Assigned task:
Any picture in the listing is left out of the copy; all else is duplicated exactly.

Data segment:
-- Opening Marker --

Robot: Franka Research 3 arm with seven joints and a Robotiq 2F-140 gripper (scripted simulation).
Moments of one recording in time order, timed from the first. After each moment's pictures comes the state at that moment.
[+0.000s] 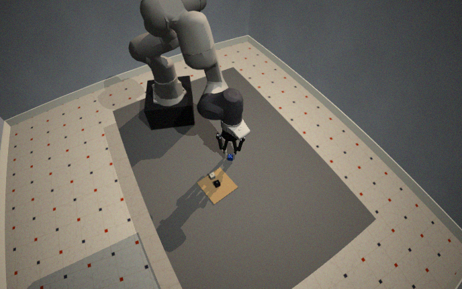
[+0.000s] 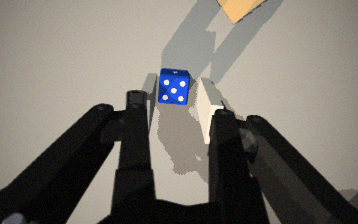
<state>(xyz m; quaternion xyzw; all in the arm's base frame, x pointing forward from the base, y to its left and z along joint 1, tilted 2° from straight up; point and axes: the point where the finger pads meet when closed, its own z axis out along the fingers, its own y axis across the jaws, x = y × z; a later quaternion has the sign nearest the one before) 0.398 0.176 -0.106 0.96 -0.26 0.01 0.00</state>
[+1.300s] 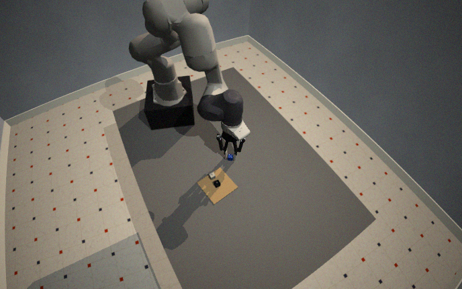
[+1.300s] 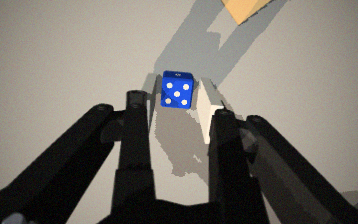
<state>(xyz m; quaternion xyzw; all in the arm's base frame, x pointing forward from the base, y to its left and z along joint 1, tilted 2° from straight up) 0.400 0.178 -0.113 0.96 -0.26 0.02 0.00</state>
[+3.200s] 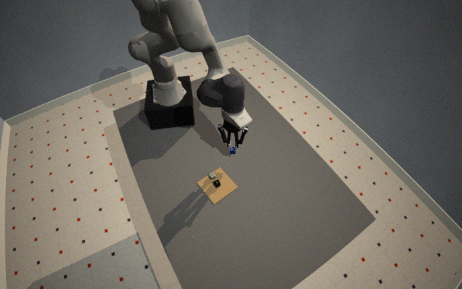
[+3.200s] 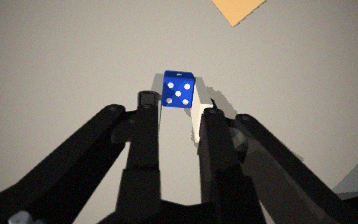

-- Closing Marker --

Answer area:
Robot: Franka Research 3 arm with seven joints and a Robotiq 2F-140 gripper (scripted simulation).
Moments of one recording in time order, timed from the first. After each moment's pictures comes the state at that moment.
[+0.000s] 
[+0.000s] 
<state>(xyz m; quaternion xyzw; all in the arm's base frame, x pointing forward from the base, y to its left and z along joint 1, tilted 2° from straight up; point and axes: the point where the finger pads meet when closed, its own z axis out along the fingers, its own y axis across the jaws, x = y × z; a later quaternion has the sign nearest the one before) 0.398 0.176 -0.106 0.96 -0.26 0.01 0.00</state>
[+1.300s] 
[+1.300s] 
<state>(xyz m; quaternion xyzw; all in the arm's base frame, x pointing forward from the base, y to its left and z along joint 1, tilted 2° from straight up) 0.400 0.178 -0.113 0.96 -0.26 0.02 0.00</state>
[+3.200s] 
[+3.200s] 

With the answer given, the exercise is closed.